§ **Task objective**
If a line of the listing contains the string "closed", return that line.
_ _ _ _ _ _ _
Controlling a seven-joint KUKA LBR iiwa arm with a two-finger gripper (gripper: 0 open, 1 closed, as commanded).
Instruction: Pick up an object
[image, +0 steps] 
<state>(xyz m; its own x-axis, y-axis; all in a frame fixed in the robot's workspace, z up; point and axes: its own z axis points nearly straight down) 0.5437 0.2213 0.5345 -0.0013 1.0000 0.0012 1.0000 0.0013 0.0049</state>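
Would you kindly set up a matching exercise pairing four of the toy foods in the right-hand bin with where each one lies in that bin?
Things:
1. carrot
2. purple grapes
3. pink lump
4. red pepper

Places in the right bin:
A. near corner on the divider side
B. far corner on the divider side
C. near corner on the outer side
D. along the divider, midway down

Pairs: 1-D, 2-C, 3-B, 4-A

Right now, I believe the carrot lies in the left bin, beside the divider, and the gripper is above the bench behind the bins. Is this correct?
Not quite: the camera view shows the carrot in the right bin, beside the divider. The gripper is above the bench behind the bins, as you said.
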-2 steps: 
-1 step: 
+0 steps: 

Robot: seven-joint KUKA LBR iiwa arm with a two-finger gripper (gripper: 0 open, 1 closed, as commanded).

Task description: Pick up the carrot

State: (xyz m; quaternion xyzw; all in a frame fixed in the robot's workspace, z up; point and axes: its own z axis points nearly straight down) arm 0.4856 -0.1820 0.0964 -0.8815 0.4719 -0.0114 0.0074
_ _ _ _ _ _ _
§ **Reply to the exercise**
Controlling a seven-joint KUKA LBR iiwa arm with a two-finger gripper (gripper: 0 open, 1 closed, as commanded).
Robot: seven-joint KUKA LBR iiwa arm with a two-finger gripper (gripper: 0 open, 1 closed, as commanded).

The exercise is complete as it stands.